Because you do. You really do.
That shirt really brings out the color of your eyes. I feel like I could look into them. Forever.
Does sexy eyebrow raise.
And WHOA is that your bicep? Have you been working out? No, really. Flex it for me. Again.
I just can’t get enough of that action.
Damn. I think I need a cold shower.
You seem like a pretty smart, knowledgeable, able-bodied person to me. Someone who’s very good at pointing. And clicking. (Among other things. Are you sure you don’t run marathons? Or fly spaceships? Or derive the theory of relativity in your head on a daily basis? Because you look like there’s a lot going on up there. Just saying. Does sexy eyebrow raise. Again.)
But, you know. Just to be sure. I think we should put these skillz, as they say on the street, to the test.
So. If you wouldn’t mind. There’s this contest that I entered. Over at MarxFoods. And, if it wouldn’t be too much trouble (which it shouldn’t be. Due to your skillz and all.) I would really appreciate it if you voted for me. My recipe is the Butternut Squash and Morel Chutney.
And while you’re at it. Enter my caption contest. You could win a dried bean sampler (at a $70 value, this is no laughing matter!). And my unending affection. Which is priceless.
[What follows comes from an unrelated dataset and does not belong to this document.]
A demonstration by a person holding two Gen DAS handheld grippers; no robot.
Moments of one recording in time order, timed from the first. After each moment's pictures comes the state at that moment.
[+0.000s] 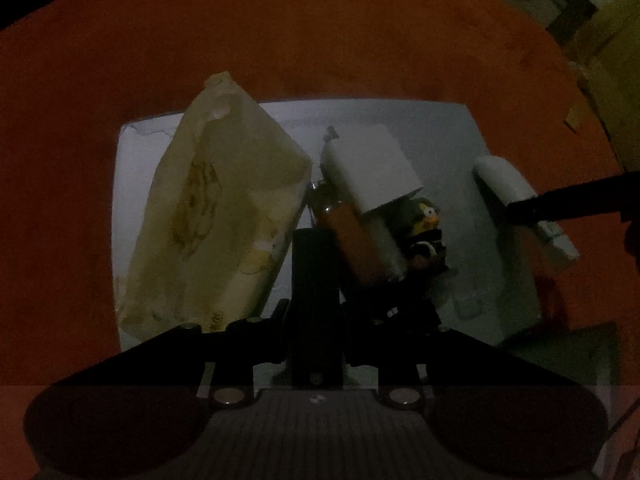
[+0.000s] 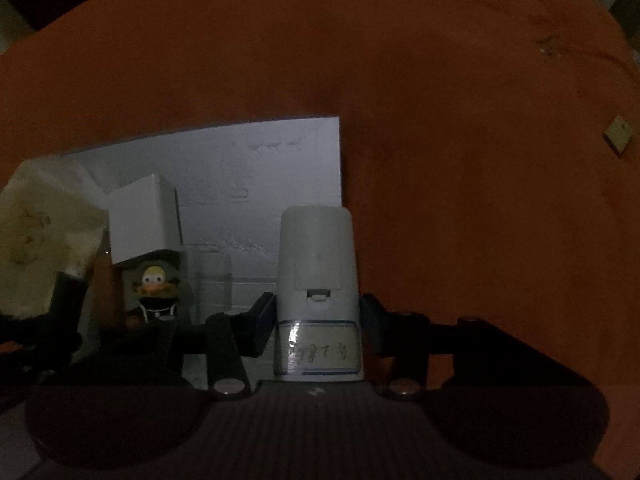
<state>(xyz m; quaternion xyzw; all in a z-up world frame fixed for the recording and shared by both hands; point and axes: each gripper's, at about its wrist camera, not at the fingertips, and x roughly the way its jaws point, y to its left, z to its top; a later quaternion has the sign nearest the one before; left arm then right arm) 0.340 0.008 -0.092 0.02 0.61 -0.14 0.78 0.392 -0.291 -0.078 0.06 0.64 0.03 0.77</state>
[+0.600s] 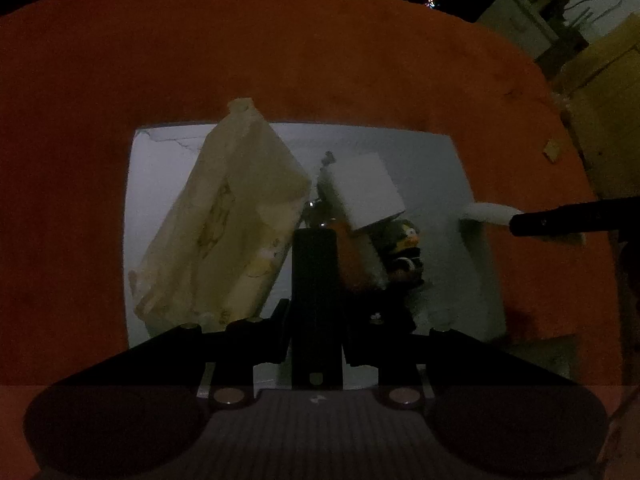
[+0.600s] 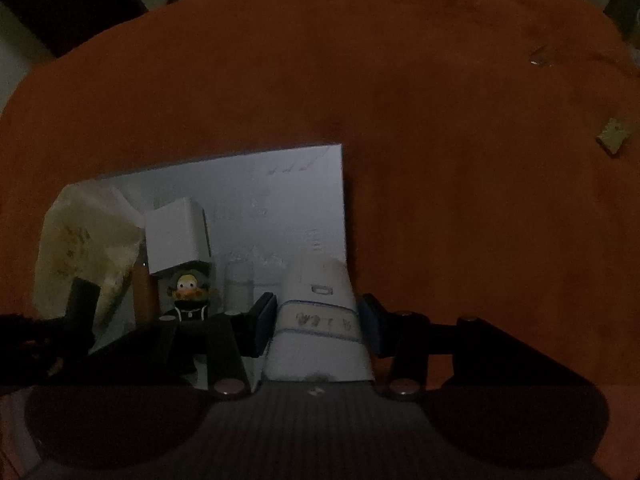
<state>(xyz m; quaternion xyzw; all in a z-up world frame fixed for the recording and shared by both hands) 0.341 0.006 -0.077 -0.04 0.60 -0.15 0.79 0.380 -0.324 -0.056 0.10 0.61 0.06 0.78</state>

And in exchange? I’ll give you this recipe for strawberry bread. Also priceless. Now that strawberry season is upon us. (Bribery? Me? I don’t know what you’re talking about.)
Okay I’m going to give it to you either way. But if you don’t vote in exchange. Well. Don’t blame me if you can’t sleep at night.
This recipe is good in a very down-to-earth, girl-next-door kind of way. (And what am I, if not the girl next door. Does sexy eyebrow raise.) When I make it again (as soon as I can find strawberries on sale for $1 a carton) there are a few variations I want to try. Such as combining the strawberries with banana. Or kiwi. Adding in swirls of nutella. Or chocolate chips. Or peanut butter. Or cream cheese filling. Or a cinnamon streusel swirl. But it’s also really good as is. Especially with a dollop of whipped cream. And/or vanilla ice cream.
Strawberry Yogurt Bread
Makes 1 9-inch loaf, adapted from the Joy of Baking
1/2 cup unsalted butter, room temperature
3/4 cup sugar
3 eggs, room temperature
1 tsp vanilla
2 cups AP flour
1/2 tsp baking powder
1/2 tsp baking soda
1/4 tsp salt
1 tsp cinnamon
1/2 cup yogurt (I used Greek, the original recipe called for sour cream.)
2 cups strawberries, chopped
1. Preheat oven to 350.
2. Cream together the butter and the sugar until fluffy. Beat in the eggs, one at a time. Beat in the vanilla until well blended.
3. In a separate bowl, mix together the flour, baking powder, baking soda, salt, and cinnamon.
4. Add a third of the dry ingredients to the wet, mixing until just incorporated. Add 1/2 of yogurt.
5. Repeat step four. Add the last bit of the dry. Mix. Stir in the strawberries.
6. Pour the batter into a greased 9 inch loaf pan. Bake for about 60 minutes until a toothpick in the center comes out clean.